▸ **YOUR OBJECTIVE**: The pictures must be left out, while the rest of the data is copied exactly.

▸ **DATASET EXTRACT**:
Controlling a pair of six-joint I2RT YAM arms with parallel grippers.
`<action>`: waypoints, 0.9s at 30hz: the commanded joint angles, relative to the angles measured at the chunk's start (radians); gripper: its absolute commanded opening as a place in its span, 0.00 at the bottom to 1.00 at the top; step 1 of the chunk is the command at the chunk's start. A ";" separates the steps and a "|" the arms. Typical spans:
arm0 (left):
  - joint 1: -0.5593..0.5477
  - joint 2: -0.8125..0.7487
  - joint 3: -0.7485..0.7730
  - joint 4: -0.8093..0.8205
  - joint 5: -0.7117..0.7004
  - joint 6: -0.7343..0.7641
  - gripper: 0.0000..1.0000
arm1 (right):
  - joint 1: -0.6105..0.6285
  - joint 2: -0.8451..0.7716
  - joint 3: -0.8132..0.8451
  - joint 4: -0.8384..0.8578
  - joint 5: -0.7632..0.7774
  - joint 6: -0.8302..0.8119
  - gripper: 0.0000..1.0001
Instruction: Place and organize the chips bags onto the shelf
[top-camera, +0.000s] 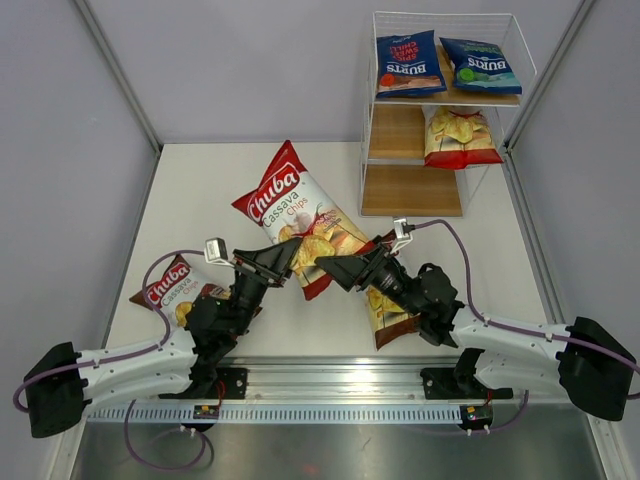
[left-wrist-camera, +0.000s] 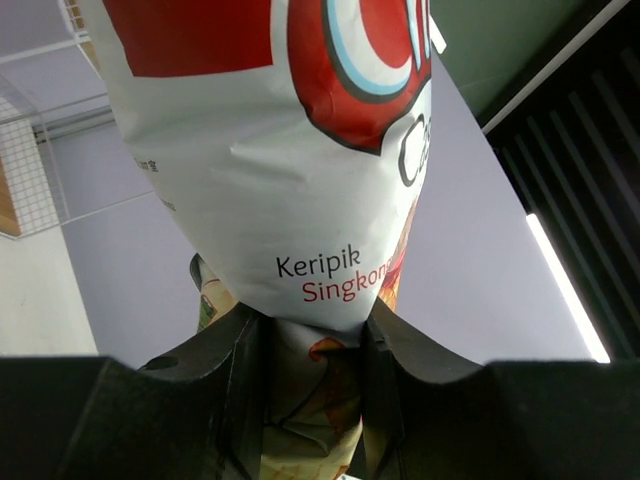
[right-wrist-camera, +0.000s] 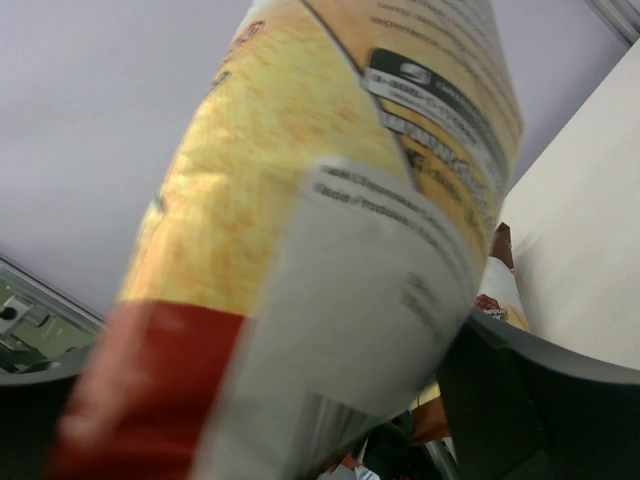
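Note:
A large red-and-white Chuba chips bag (top-camera: 295, 215) is lifted over the middle of the table, tilted up to the left. My left gripper (top-camera: 290, 262) is shut on its crumpled lower end; in the left wrist view the bag (left-wrist-camera: 280, 150) rises out of the gripper (left-wrist-camera: 312, 340). My right gripper (top-camera: 325, 268) stands open and wide, with the bag's back side (right-wrist-camera: 330, 220) filling the gap between its fingers (right-wrist-camera: 545, 400). The shelf (top-camera: 415, 190) at the back right holds two blue Burts bags (top-camera: 408, 63) on top and a red-and-white bag (top-camera: 460, 137) on the middle tier.
A brown Chuba bag (top-camera: 170, 290) lies flat on the table at the front left, beside my left arm. Another brown bag (top-camera: 385, 315) lies partly under my right arm. Grey walls close in the table on both sides and at the back.

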 joint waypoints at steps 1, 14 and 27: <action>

▸ **EXERCISE OUTPUT**:
Controlling a pair of six-joint I2RT YAM arms with parallel grippers.
`<action>`: waypoints, 0.9s at 30hz: the commanded joint angles, relative to the angles measured at the chunk's start (radians); gripper: its absolute commanded opening as a place in its span, 0.00 at the bottom to 1.00 at the top; step 1 of the chunk is the command at the chunk's start. A ";" separates the steps and a "|" the arms. Typical spans:
arm0 (left):
  - joint 1: -0.5593..0.5477
  - joint 2: -0.8125..0.7487
  - joint 3: -0.7485..0.7730
  - joint 4: -0.8093..0.8205
  - joint 5: -0.7117..0.7004
  - joint 6: -0.7343..0.7641
  - gripper: 0.0000..1.0000
arm1 (right):
  - joint 1: -0.6105..0.6285
  - joint 2: -0.8451..0.7716
  - joint 3: -0.8132..0.8451
  - joint 4: -0.8384..0.8578
  - joint 5: -0.7632..0.7774
  - joint 6: -0.8302..0.8119
  - gripper: 0.0000..1.0001
Instruction: Place and organize the chips bags onto the shelf
[top-camera, +0.000s] 
[left-wrist-camera, +0.000s] 
[right-wrist-camera, +0.000s] 
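Note:
A large red-and-white Chuba chips bag (top-camera: 295, 215) is lifted over the middle of the table, tilted up to the left. My left gripper (top-camera: 290, 262) is shut on its crumpled lower end; in the left wrist view the bag (left-wrist-camera: 280, 150) rises out of the gripper (left-wrist-camera: 312, 340). My right gripper (top-camera: 325, 268) stands open and wide, with the bag's back side (right-wrist-camera: 330, 220) filling the gap between its fingers (right-wrist-camera: 545, 400). The shelf (top-camera: 415, 190) at the back right holds two blue Burts bags (top-camera: 408, 63) on top and a red-and-white bag (top-camera: 460, 137) on the middle tier.
A brown Chuba bag (top-camera: 170, 290) lies flat on the table at the front left, beside my left arm. Another brown bag (top-camera: 385, 315) lies partly under my right arm. Grey walls close in the table on both sides and at the back.
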
 joint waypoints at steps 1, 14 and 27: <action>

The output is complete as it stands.